Niles council passes moratorium on sexually oriented businesses


By Jordan Cohen

news@vindy.com

NILES

City council has unanimously voted to place a one-year moratorium on permits for “sexually oriented businesses” after last week’s police raid on a Youngstown Road massage parlor that apparently was operating without a permit or license.

Police Chief Robert Hinton said his officers and agents from the state Bureau of Criminal Investigation executed a search warrant Dec. 13 at Susi Kim’s, the only massage parlor in the city, which supposedly had closed after its license expired last July.

“They were conducting business, and charges are pending, but we won’t be filing them for several weeks,” Hinton said. “We’re also waiting to see what BCI comes up with.”

Mayor Ralph Infante said prior to the permit’s expiration last summer, inspections by the police, fire and health departments uncovered code violations at Susi Kim’s that would have had to be corrected before a new license could be issued.

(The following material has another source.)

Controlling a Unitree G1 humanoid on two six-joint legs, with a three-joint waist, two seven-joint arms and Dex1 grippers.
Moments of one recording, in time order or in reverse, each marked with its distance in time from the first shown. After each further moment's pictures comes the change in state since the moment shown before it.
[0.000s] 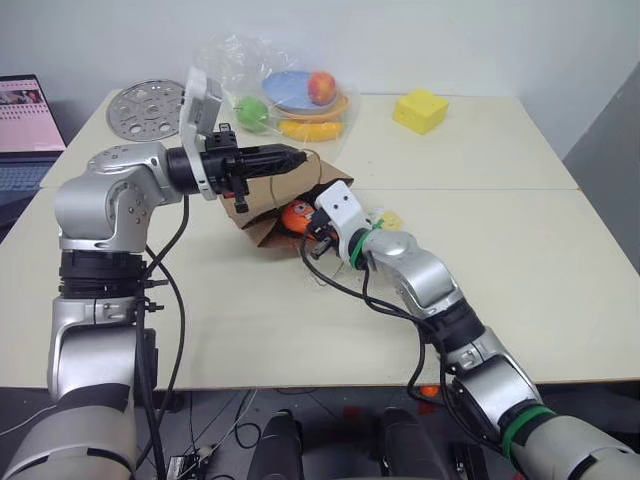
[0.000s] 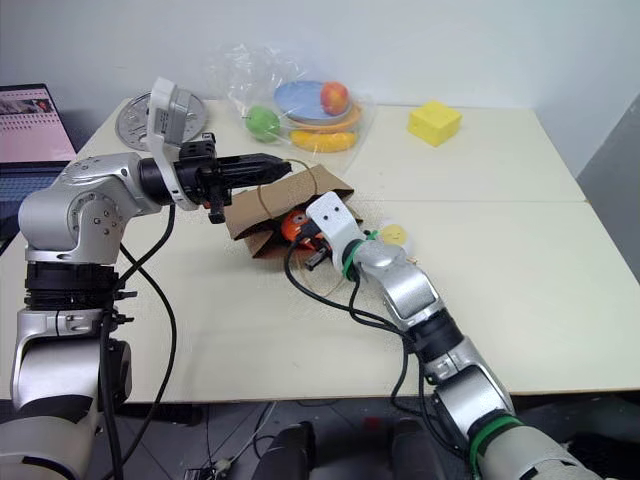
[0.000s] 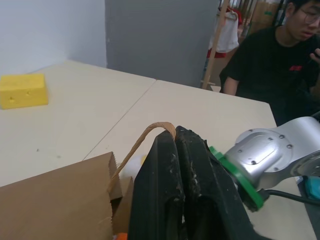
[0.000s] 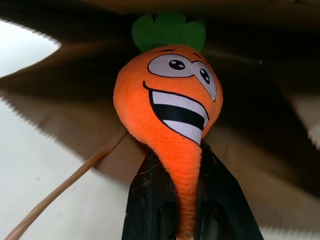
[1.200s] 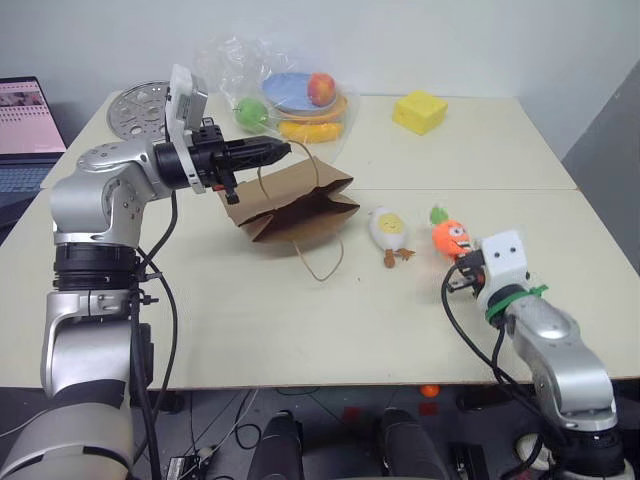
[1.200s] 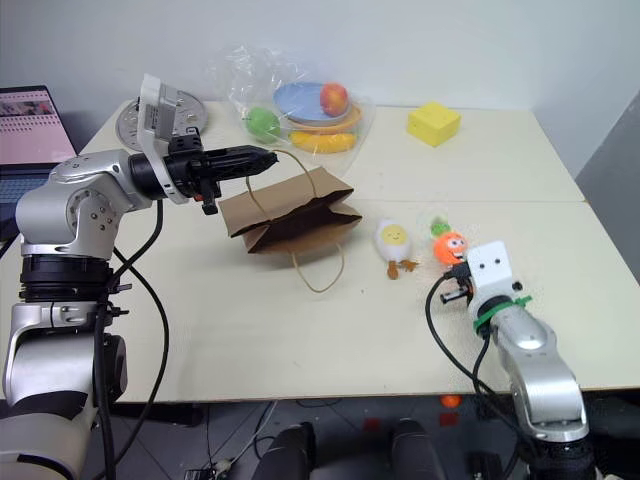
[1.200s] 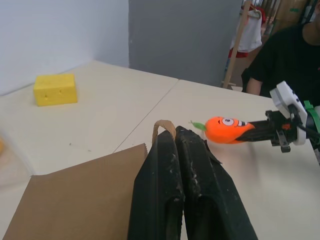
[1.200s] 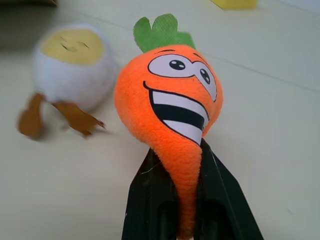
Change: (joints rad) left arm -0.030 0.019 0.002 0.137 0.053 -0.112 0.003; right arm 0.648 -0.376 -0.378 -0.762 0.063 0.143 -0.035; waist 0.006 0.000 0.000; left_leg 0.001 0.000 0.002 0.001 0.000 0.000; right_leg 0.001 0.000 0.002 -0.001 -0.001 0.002
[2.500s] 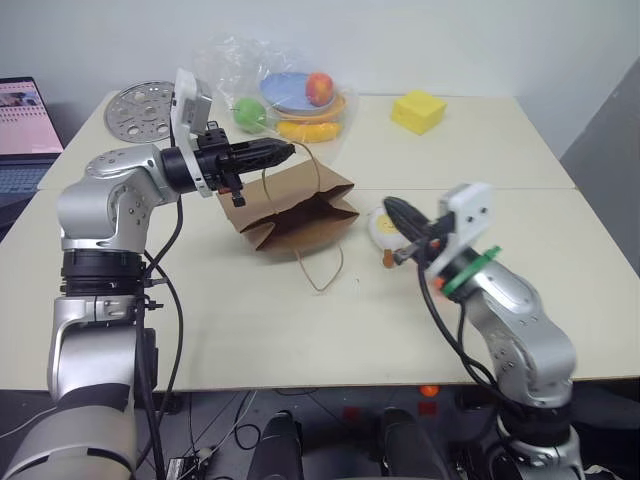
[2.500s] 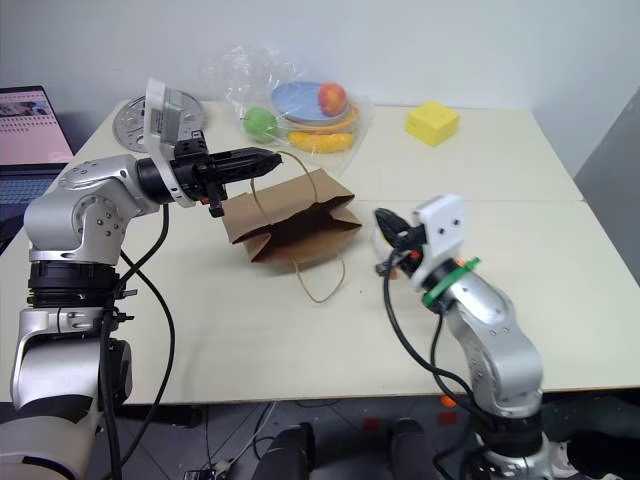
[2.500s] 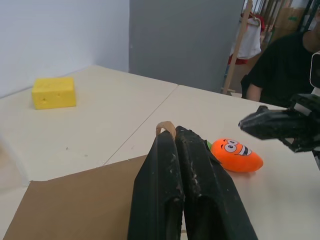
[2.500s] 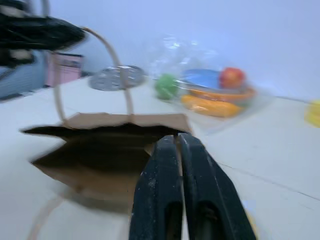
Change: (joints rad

“We’ve got a whole folder on them,” the mayor said. “We sent them a notice of violations, but they did not respond or appeal.”

The new ordinance states that the 12-month length of the moratorium is necessary to allow for “considerable study and public input” in setting “reasonable regulation of adult entertainment land uses.” It defines sexually oriented businesses as adult bookstores, adult arcades, video and novelty stores and adult theaters. It does not, however, list massage parlors among the adult businesses to be regulated.

During the moratorium, the ordinance requires the planning commission and council to work on a regulation plan.

“We can use this time to put more meat on our ordinance,” the mayor said.

Terry Dull, city law director, said the moratorium is designed to prevent a district of adult-oriented stores from being established in Niles. “We’re doing what we are legally allowed to do, and I feel comfortable with the legality of the ordinance,” Dull said.

Infante said Niles wants to avoid what happened in Warren in 2011 when police uncovered prostitution and suspected human trafficking of women in a number of massage parlors, many of which subsequently were shut down.

“We found no evidence of human trafficking in our investigation here,” Hinton said.